A Holographic Principle for Non-Relativistic Quantum Mechanics

TL;DR

This paper presents a five-dimensional holographic framework for non-relativistic quantum mechanics, offering intuitive explanations for quantum phenomena and addressing foundational issues like measurement and entanglement.

Contribution

It introduces a 5D holographic principle that models quantum particles as classical threads, simplifying quantum explanations and eliminating the measurement problem.

Findings

Provides a duality between 5D classical threads and 4D quantum particles.

Offers intuitive explanations for quantum phenomena such as tunnelling and interference.
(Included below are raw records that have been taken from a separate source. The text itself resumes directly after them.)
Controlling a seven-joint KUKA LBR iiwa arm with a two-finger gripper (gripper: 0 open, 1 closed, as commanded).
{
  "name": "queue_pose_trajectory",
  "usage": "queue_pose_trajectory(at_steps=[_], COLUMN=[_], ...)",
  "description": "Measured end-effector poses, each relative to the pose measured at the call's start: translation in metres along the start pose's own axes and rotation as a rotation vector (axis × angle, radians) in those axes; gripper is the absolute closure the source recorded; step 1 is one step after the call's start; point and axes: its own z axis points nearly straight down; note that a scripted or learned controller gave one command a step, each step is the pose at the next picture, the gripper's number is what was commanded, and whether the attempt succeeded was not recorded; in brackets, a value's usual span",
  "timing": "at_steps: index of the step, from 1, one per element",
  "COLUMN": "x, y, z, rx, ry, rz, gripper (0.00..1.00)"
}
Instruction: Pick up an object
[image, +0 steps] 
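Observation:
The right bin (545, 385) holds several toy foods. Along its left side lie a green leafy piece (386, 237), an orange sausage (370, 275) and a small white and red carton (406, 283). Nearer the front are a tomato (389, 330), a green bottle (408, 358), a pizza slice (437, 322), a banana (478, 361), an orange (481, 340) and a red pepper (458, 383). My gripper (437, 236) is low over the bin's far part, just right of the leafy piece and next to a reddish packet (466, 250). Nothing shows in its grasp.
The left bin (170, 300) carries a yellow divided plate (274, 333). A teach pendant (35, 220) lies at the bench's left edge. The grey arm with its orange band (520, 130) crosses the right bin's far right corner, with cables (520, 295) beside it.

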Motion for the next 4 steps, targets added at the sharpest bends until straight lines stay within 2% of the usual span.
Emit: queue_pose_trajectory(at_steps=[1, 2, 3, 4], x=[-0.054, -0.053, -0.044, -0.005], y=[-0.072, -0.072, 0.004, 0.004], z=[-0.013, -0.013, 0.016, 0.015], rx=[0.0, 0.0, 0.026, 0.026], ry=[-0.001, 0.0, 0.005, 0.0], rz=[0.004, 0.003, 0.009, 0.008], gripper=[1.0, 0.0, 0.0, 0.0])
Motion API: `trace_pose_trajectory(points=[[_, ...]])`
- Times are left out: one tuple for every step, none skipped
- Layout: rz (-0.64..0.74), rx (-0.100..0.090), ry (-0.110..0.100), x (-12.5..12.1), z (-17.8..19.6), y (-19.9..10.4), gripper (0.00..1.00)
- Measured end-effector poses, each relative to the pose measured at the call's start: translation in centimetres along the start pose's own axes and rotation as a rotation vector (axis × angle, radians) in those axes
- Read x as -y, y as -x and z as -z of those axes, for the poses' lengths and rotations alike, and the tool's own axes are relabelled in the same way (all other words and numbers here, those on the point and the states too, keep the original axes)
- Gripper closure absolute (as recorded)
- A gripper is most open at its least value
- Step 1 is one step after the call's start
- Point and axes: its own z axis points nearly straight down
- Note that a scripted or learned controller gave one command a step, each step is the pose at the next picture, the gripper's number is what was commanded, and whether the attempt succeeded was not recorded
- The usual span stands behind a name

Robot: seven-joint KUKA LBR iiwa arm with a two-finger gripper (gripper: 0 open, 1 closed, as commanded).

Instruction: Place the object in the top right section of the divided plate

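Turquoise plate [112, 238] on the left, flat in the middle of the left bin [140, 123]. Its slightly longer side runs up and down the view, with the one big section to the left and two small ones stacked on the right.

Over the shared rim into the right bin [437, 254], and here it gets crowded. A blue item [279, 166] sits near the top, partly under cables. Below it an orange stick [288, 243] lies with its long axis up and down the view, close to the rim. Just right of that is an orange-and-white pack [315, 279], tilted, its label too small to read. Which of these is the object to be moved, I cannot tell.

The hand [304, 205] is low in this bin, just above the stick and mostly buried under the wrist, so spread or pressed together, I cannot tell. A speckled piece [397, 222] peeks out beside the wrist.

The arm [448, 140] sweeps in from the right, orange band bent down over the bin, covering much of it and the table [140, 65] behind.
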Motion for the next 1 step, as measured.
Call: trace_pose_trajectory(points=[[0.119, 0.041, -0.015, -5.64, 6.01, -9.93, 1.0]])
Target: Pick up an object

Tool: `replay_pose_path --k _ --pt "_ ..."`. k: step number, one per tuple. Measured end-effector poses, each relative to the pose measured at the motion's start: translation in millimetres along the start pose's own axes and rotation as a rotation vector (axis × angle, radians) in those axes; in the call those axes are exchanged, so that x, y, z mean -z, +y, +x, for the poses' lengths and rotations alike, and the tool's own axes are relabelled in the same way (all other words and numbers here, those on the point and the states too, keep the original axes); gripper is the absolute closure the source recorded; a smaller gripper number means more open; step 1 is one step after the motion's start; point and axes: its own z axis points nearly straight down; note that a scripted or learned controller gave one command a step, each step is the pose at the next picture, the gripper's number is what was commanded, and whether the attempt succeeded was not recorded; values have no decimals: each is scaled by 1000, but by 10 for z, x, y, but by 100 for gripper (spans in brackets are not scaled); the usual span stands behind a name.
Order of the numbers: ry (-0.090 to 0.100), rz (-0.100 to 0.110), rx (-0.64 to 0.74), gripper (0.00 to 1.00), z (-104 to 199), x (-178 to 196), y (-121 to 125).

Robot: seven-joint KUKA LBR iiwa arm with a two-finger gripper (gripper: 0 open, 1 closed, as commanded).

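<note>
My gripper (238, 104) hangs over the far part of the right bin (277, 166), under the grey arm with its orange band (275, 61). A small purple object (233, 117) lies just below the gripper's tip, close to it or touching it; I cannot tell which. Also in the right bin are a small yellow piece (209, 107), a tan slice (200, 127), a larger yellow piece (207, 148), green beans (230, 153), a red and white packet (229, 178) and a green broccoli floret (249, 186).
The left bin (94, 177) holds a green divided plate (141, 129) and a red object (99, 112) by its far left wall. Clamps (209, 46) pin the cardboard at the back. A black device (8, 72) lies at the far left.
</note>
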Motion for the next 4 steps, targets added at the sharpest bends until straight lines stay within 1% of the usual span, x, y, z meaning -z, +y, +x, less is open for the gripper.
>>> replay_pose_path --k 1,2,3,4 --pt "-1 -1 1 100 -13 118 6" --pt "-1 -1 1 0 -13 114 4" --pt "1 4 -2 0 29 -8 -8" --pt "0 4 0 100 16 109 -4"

Discusses advantages and limitations of the 5D holographic approach.

Abstract

The quantum-classical isomorphism for self-consistent field theory, which allows quantum particles in space-time to be represented as classical one-dimensional threads embedded in a five dimensional thermal-space-time, is summarized and used to explain a selection of quantum phenomena. Introduced by Feynman, and used for modern quantum simulations, the isomorphism, when phrased in a field-theoretic way, has been shown to be the same as quantum density functional theory, the theorems of which guarantee equivalent predictions with non-relativistic quantum mechanics. If the Feynman dimension is considered to be real, there is a duality between classical threads in five dimensions and quantum particles in four dimensions. Using the 5D picture, intuitive explanations are given for quantum phenomena including the uncertainty principle, tunnelling, geometric phase, and interference effects. Advantages of the 5D picture are presented, which include fewer postulates, no measurement problem, and the need for only classical concepts in the higher dimensional space. Limitations of the approach such as the interpretation of entanglement and spin are discussed.